**Task inputs**

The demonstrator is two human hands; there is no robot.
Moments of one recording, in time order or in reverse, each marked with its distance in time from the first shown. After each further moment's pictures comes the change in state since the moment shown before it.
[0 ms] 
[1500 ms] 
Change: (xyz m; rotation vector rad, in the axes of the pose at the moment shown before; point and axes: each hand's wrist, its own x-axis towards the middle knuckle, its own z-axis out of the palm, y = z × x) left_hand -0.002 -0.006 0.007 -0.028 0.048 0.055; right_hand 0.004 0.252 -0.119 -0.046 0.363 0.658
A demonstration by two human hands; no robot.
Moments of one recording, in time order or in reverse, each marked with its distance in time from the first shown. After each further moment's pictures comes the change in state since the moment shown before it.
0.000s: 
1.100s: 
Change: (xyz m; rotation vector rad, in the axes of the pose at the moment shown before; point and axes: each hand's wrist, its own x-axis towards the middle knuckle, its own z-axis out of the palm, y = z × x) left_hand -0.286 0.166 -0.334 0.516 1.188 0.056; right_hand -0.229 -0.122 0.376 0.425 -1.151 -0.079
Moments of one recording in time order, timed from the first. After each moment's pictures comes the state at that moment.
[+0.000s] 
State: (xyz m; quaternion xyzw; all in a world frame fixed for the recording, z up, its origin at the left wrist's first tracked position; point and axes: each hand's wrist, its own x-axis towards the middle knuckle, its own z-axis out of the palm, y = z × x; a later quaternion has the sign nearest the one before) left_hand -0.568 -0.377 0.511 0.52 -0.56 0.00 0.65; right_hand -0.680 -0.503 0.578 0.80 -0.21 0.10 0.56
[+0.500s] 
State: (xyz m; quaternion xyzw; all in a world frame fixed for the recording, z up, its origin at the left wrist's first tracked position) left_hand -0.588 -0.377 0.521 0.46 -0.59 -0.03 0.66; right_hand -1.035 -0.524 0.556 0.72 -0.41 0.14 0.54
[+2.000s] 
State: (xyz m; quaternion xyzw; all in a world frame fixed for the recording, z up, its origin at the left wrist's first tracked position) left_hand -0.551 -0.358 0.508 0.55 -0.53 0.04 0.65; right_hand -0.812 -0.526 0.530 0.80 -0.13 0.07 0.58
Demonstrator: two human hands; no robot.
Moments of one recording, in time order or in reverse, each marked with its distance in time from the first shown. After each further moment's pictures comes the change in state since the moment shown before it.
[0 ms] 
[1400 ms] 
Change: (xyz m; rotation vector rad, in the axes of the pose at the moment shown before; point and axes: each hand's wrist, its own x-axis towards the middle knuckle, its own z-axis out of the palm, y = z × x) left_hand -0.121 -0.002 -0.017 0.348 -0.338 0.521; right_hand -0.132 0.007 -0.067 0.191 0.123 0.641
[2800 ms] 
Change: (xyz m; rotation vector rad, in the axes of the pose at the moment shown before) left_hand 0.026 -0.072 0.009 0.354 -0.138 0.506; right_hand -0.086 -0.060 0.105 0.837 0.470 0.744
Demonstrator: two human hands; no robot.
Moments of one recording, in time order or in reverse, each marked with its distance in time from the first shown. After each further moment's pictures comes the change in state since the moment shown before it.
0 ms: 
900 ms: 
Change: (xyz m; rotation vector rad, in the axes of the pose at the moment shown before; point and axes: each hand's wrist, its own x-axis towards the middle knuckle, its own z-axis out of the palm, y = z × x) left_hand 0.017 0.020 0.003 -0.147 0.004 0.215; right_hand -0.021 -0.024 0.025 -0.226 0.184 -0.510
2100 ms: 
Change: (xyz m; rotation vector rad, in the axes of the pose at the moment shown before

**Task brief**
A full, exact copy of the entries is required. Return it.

**Answer space**
The demonstrator is two human hands; there is no robot.
Moments of one recording, in time order or in reverse, each marked with its distance in time from the first shown. After each further moment's pictures comes the change in state since the moment shown before it.
[0 ms] 
[1500 ms] 
Change: (xyz m; rotation vector rad, in the axes of the pose at the moment shown before; point and axes: each hand's wrist, its own x-axis towards the middle knuckle, its own z-axis out of the palm, y = z × x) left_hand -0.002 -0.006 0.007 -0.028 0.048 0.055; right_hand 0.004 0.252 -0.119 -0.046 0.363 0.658
A demonstration by two human hands; no robot.
Moments of one recording, in time order or in reverse, each marked with its distance in time from the first shown. After each further moment's pictures comes the change in state since the moment shown before it.
0.000s: 
1.100s: 
Change: (xyz m; rotation vector rad, in the axes of the pose at the moment shown before; point and axes: each hand's wrist, its own x-axis towards the middle knuckle, its own z-axis out of the palm, y = z × x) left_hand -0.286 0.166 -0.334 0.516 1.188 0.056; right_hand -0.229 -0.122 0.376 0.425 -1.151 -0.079
Moments of one recording in time order, timed from the first. After each moment's pictures comes the state at that moment.
[+0.000s] 
State: (xyz m; quaternion xyzw; all in a world frame fixed for the recording, z up, its origin at the left wrist's first tracked position; point and axes: each hand's wrist, its own x-axis towards the middle knuckle, its own z-axis out of the palm, y = z × x; a later quaternion has the sign nearest the one before) left_hand -0.568 -0.377 0.511 0.52 -0.56 0.00 0.65; right_hand -0.680 -0.503 0.578 0.80 -0.21 0.10 0.56
[+0.500s] 
State: (xyz m; quaternion xyzw; all in a world frame fixed for the recording, z up, its origin at the left wrist's first tracked position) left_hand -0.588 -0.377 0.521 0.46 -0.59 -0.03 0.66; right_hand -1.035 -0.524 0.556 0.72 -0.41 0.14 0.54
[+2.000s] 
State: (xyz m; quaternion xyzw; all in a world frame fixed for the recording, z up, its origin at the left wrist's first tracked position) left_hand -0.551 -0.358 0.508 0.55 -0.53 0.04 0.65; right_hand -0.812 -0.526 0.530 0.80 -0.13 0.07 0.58
Demonstrator: two human hands; no robot.
Moments of one recording, in time order or in reverse, each marked with its distance in time from the first shown. After each further moment's pictures comes the change in state since the moment shown before it.
[0 ms] 
[1400 ms] 
Change: (xyz m; rotation vector rad, in the axes of the pose at the moment shown before; point and axes: each hand's wrist, its own x-axis towards the middle knuckle, its own z-axis out of the palm, y = z × x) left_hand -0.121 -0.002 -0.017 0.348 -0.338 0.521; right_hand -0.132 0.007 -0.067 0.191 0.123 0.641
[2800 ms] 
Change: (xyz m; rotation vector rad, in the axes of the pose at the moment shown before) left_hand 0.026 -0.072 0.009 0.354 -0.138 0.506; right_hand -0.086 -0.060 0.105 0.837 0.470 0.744
Demonstrator: two human hands; no robot.
Moments of one recording, in time order or in reverse, each marked with its distance in time from the first shown. After each further moment's pictures comes the change in state since the moment shown before it.
0 ms: 
900 ms: 
Change: (xyz m; rotation vector rad, in the axes of the pose at the moment shown before; point and axes: each hand's wrist, its own x-axis towards the middle knuckle, its own z-axis out of the palm, y = z × x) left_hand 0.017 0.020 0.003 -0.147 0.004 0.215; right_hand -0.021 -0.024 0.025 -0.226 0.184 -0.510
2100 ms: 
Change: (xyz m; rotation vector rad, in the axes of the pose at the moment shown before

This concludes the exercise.